伯里斯: 我正在将领导权交给一些优秀的医生。这是我生命下一阶段的关键部分。现在是这些我指导过并帮助培训的人接手的合适时机。我的妻子凯伦,只是信任我并相信我,100%支持我想做的事情、我的调动和我投入的时间。我非常幸运。

我有点相信命运。当我前往圣安东尼奥接受培训时,我遇到的第一位主治医生之一是丹·冯·霍夫医学博士,美国内科医师学会会士。他是一位著名的药物开发者,真正让我对临床研究的想法着迷,认识到我们需要更好的疗法。他是一个委派任务、传递接力棒、给我责任、推我上台、推我成为作者、成为领导者的人。一个不需要所有荣誉的人。他真正为我们这些为他工作的人感到骄傲,所以他推动我前进是我肿瘤学职业生涯的第一步。我将永远感激他。

我还要提两个人。托尼·格雷科医学博士,Sarah Cannon的创始人之一,我在90年代初认识了他,他一直保持联系。是他把我招募到纳什维尔,当时他正试图在社区建立这个第一个项目,并希望有人来领导实验药物部分。然后是我们的CEO迪安娜·史密斯,一位伟大的合作伙伴。迪安娜教会了我很多关于成为商业领导者、关于成为你所认识的人的领导者。她是帮助我完善整个执行医师包装的人,这是我非常想成为的。

EBO 五年前,您谈到了美国和世界各地正在进行的高质量工作。如今,随着循证医学面临日益增加的怀疑,您对科学和医学领导者保护进步和公众信任的责任有什么看法?

伯里斯: 我认为这是我们不能回避的事情。这是我们需要拥抱的事情。所有这些工作和努力的最终目标是将受益的病人。我们必须把对病人最好的东西放在我们所做的一切的中心。有经济压力和时间压力,有很多机会走捷径。在这一点上,我们处于一个病人需要获得最佳机会以获得正确药物和正确治疗的位置,因此进行临床研究,发布结果,推动事情发展,永不满足于第二。

我相信我们低估了人口和个别病人对我们作为医生和科学领导者的信任。世界上现在有很多关于我们的医疗保健做对或做错的噪音,而如果你没有良好的健康,你就什么都没有,这一点非常重要。这是一个陈词滥调,但这是真的。这是我们生命中最重要的事情之一。公众确实指望医生和科学领导者确保我们推动我们所能提供的最好的东西。

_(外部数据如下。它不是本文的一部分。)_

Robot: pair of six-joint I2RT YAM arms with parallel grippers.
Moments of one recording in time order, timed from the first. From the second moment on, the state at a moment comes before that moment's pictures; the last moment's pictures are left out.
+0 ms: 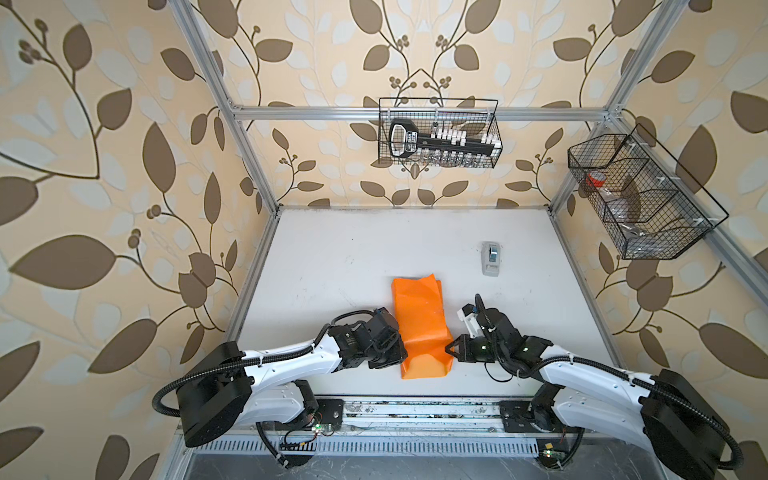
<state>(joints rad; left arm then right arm) -0.95 1.20 0.53 -0.28 0.17 -1.16 0.71 1.06 0.32 -0.09 -0.32 0.79</state>
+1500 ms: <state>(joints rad) -0.99 1.12 0.44 -0.01 0.21 -1.27 0.77 0.99 0.23 0.08 -0.41 0.94</state>
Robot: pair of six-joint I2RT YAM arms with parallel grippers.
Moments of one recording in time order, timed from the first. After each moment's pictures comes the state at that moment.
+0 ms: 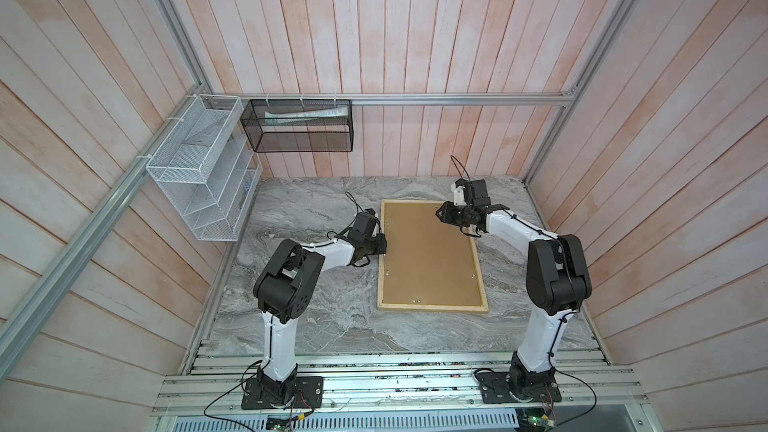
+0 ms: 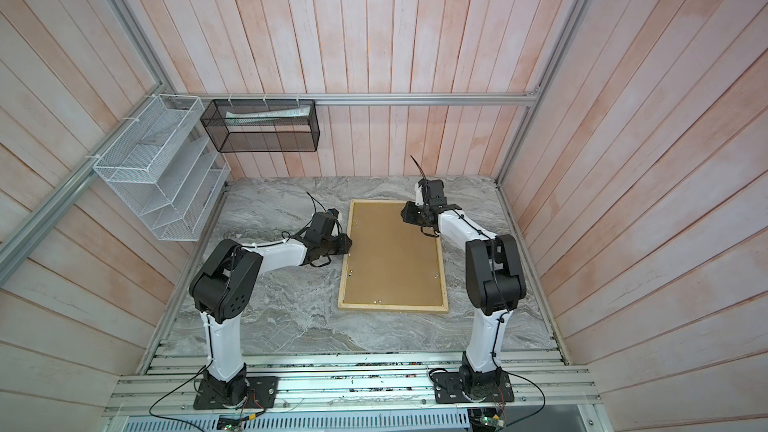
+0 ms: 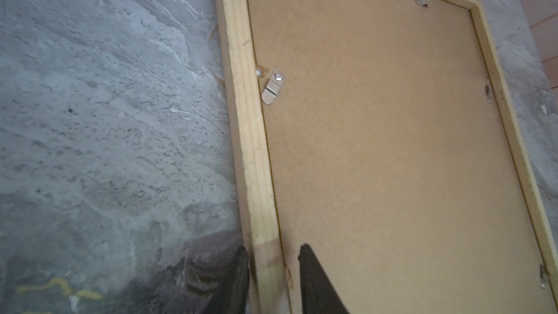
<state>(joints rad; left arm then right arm) -0.50 2.00 1.19 0.01 0.12 -0.45 0.27 1.93 1.37 -0.21 -0.30 0.44</state>
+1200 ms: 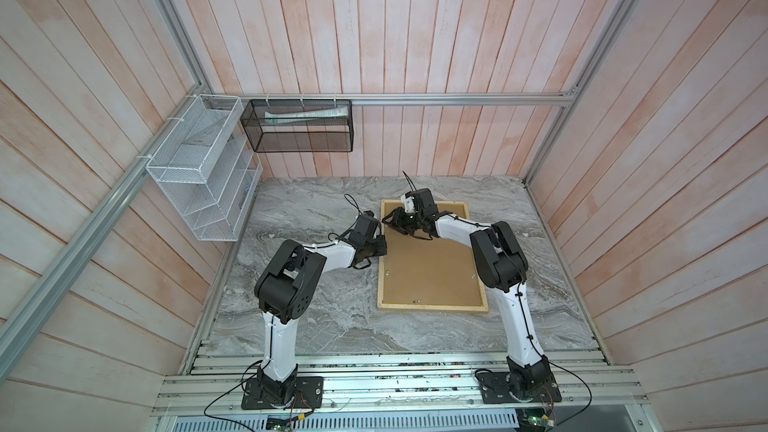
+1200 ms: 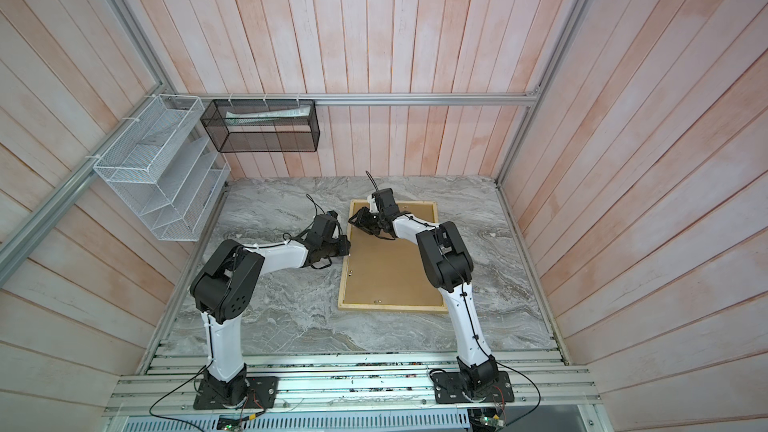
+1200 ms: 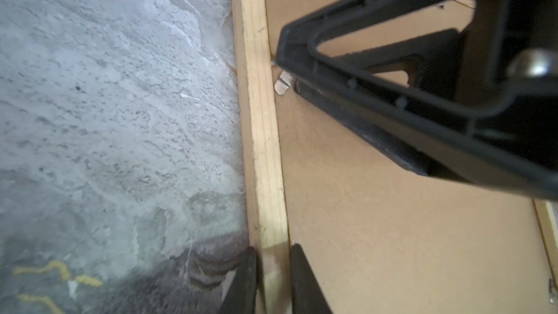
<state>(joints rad) -0.52 2.00 1.17 0.03 0.09 -0.50 0.48 2.36 1.69 -0.02 -0.52 0.87</state>
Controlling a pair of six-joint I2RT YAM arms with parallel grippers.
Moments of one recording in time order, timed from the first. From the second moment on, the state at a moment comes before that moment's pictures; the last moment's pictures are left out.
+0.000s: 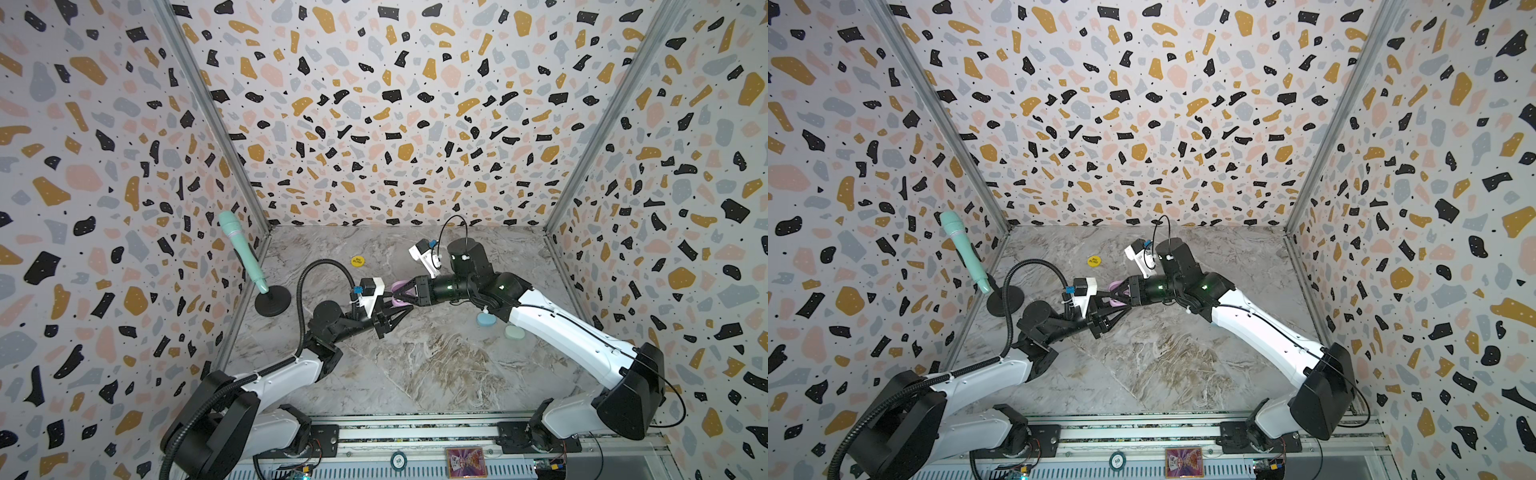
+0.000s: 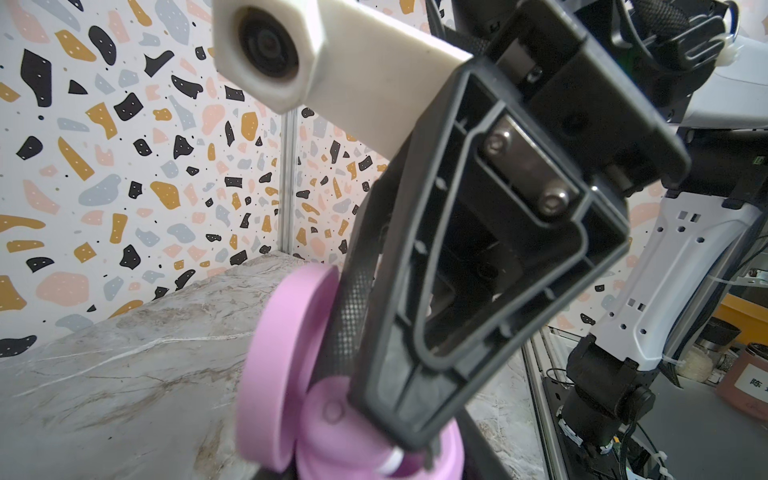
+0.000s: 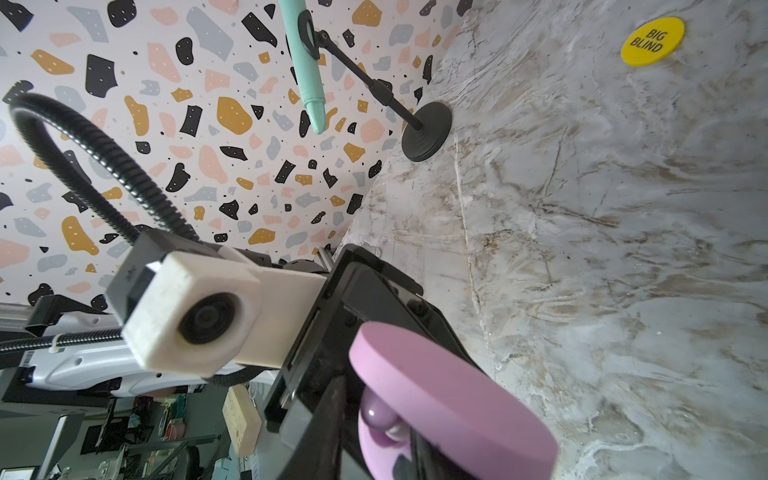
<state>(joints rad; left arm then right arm) -0.53 1.23 0.43 0.96 0.68 -0.25 0.76 1.43 1.32 -0.39 -0.62 0.59</state>
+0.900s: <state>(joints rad) -0.53 1.20 0.43 0.91 0.65 -0.19 0.76 1.41 1.35 -0.50 -0.59 0.59</state>
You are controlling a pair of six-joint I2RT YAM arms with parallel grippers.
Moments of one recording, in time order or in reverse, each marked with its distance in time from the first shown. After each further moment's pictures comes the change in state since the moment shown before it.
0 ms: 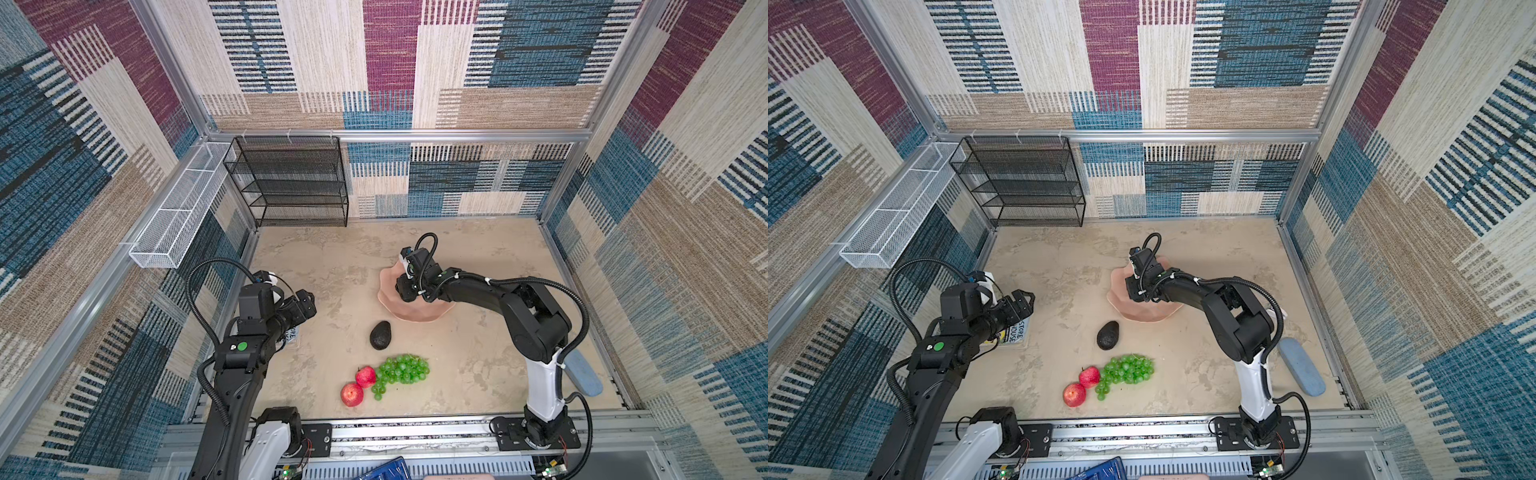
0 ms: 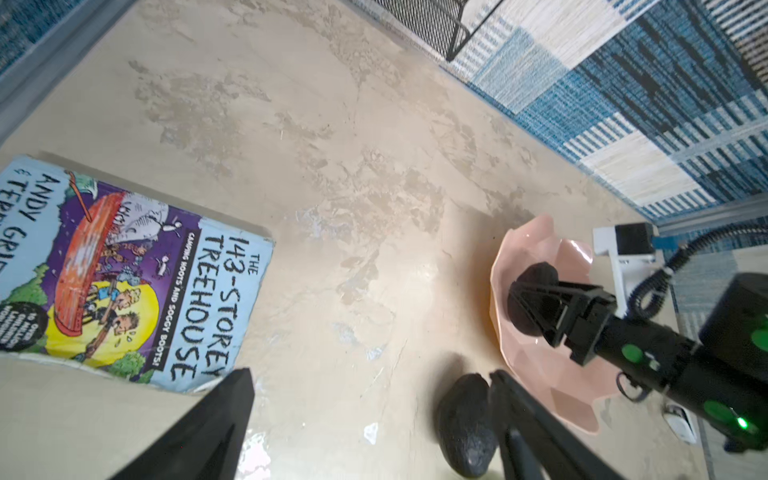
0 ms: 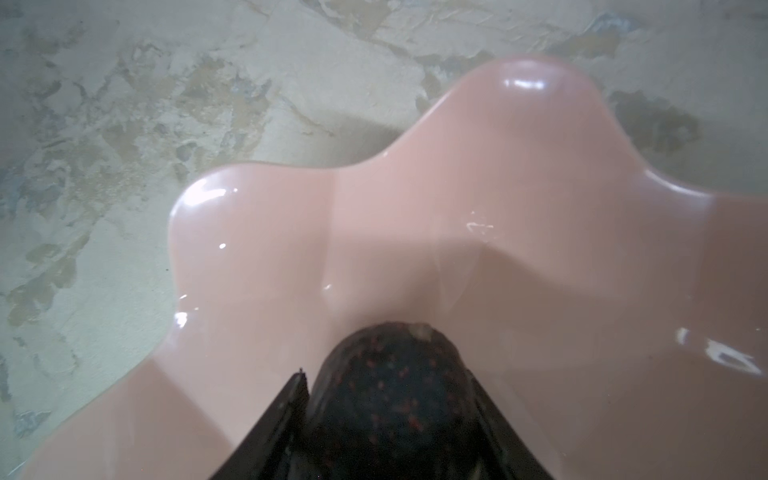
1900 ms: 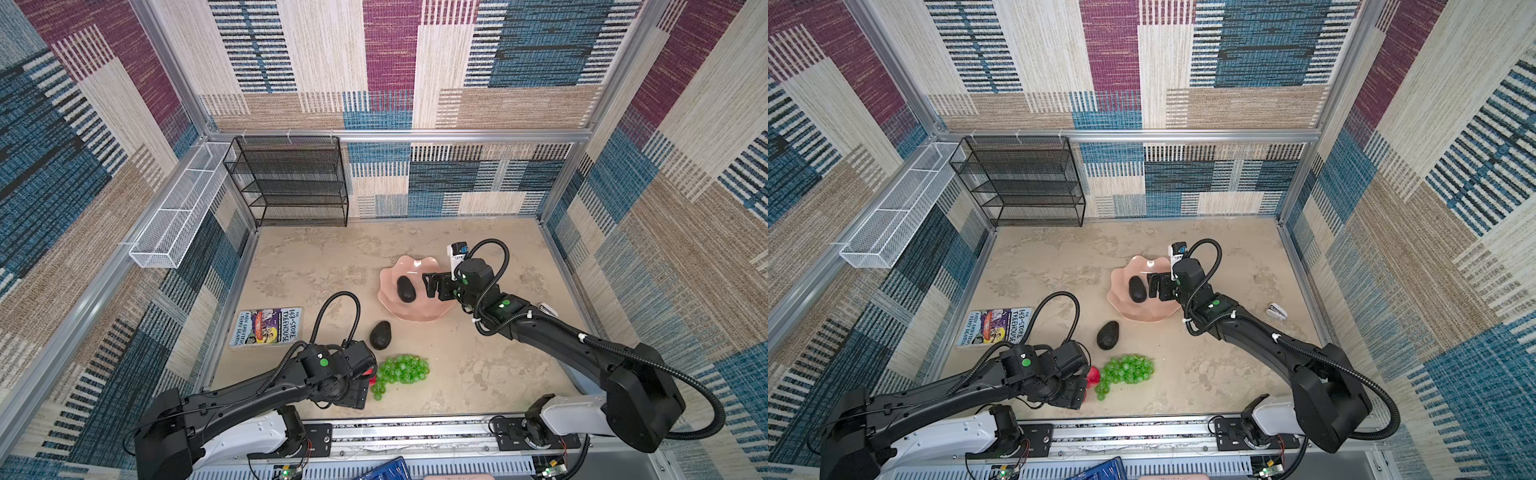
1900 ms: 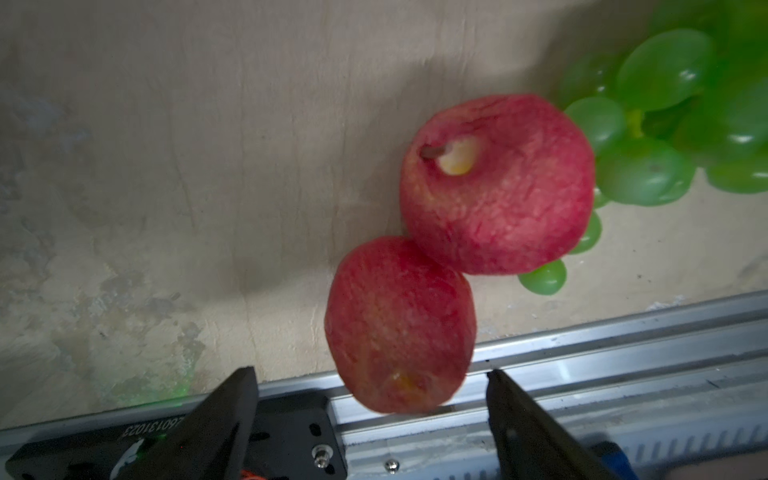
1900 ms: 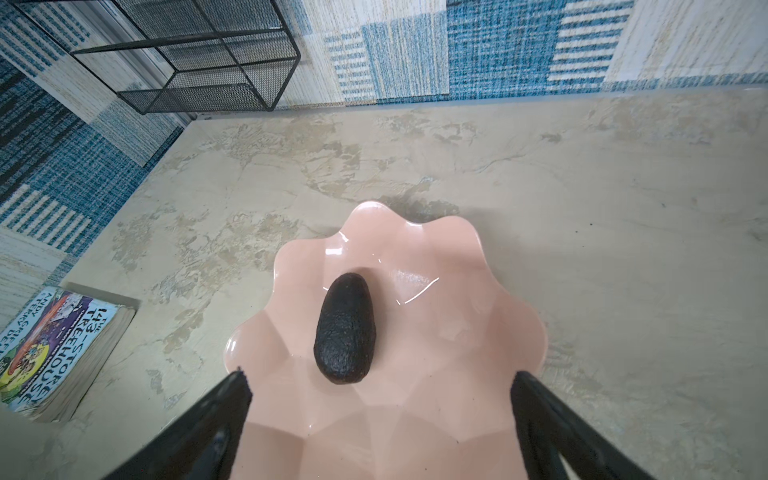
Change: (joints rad) left arm -1.043 0.251 -0.163 -0.347 -0.194 -0.388; right arm -0.039 -0.689 -0.493 0.195 0.151 0.094
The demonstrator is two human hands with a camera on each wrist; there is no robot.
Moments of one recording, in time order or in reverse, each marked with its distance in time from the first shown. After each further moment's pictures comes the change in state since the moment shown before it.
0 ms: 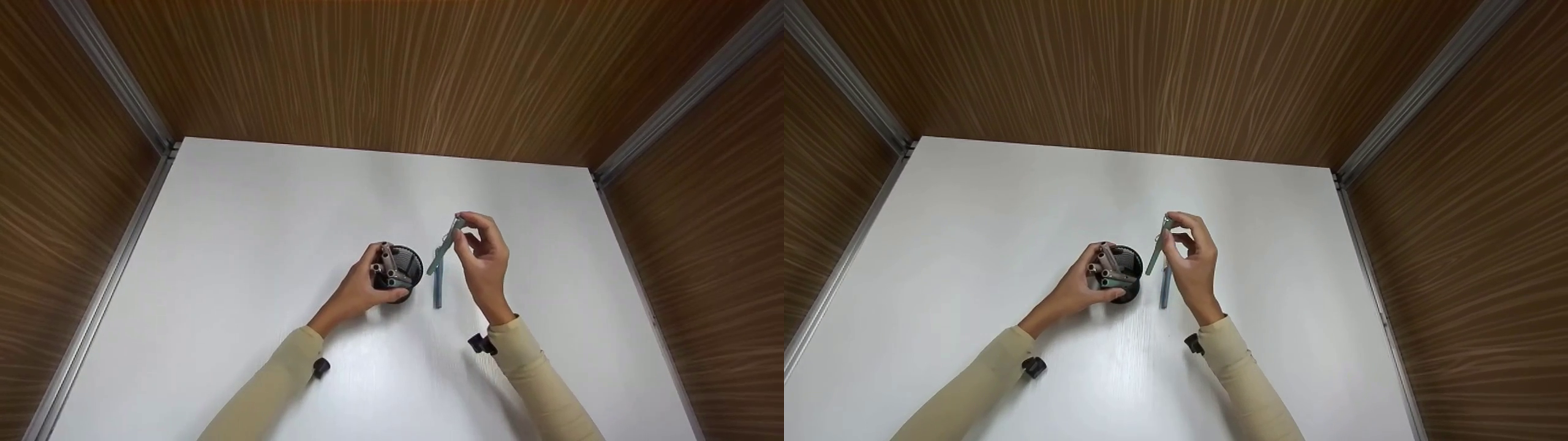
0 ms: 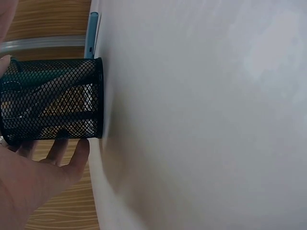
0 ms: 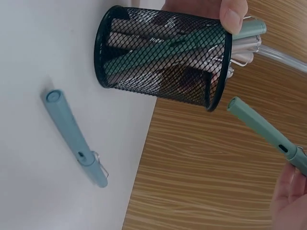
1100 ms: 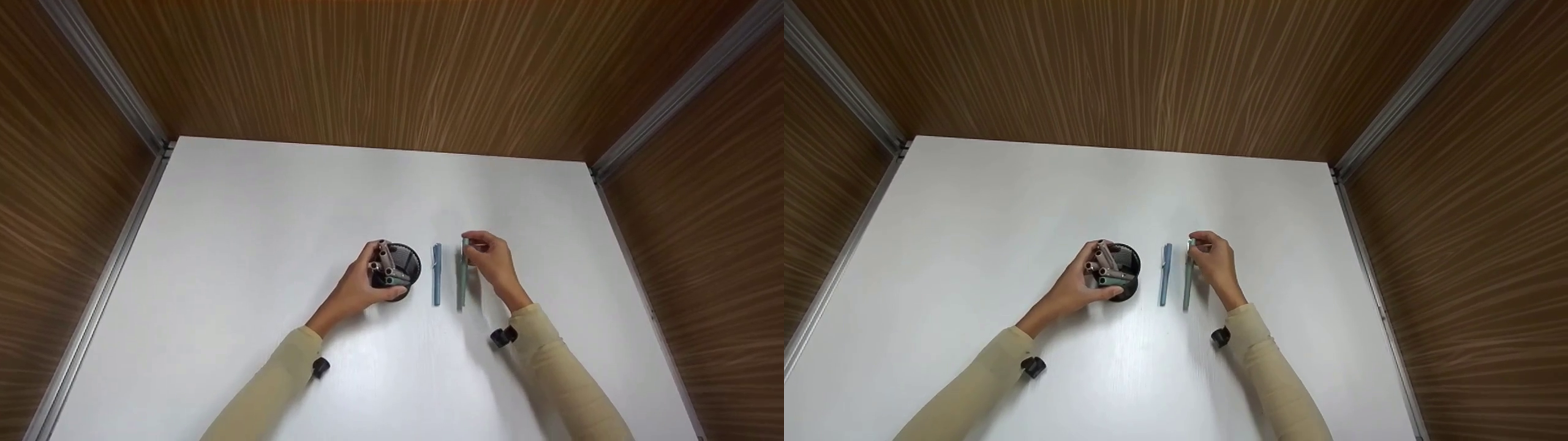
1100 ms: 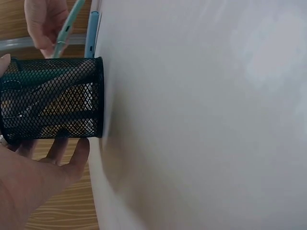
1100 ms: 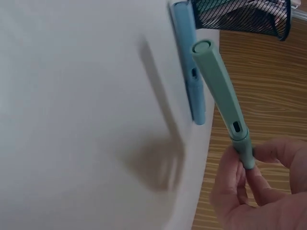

EBO 您希望进入医学领域的年轻医生永远不要忽视什么?

伯里斯: 我们被数据淹没。我们拥有了我们想要的所有信息。它正在向前发展。有人工智能,现在一切都是自动化的,电子和科技等。我认为我们不能失去它的人性方面。归根结底,这是一门与人打交道的生意。那个人仍然想要那种联系。我鼓励我们的医生了解他们的病人。他们在就诊之外还有生活,而且对他们生活的洞察往往是帮助他们实现他们想要的医疗保健的关键,特别是在癌症领域。那个病人也把很多信任放在你身上,所以要鼓励他们。在当今所有的科学和信息中,把你正在照顾的人放在中心。一次一个病人。

你也必须热爱你所做的事情,必须爱你将与之共事的人。你将在工作上花很多时间。我很幸运地被引导进入癌症方向,并在癌症领域拥有职业生涯,但它对我有效,主要是因为我确实喜欢与癌症病人在一起,也喜欢与肿瘤学家在一起。每个医学专家都有自己的感觉和文化,我最终与合适的人在一起。

EBO 您会用哪3个词来总结您的职业生涯?

伯里斯: 善意。同情。感恩。

参考文献

Shaw ML. 获得护理:伯里斯说,与我们的病人团结一致,我们共同加速进步。《美国管理医疗杂志》. 2020;26(特刊6):SP179.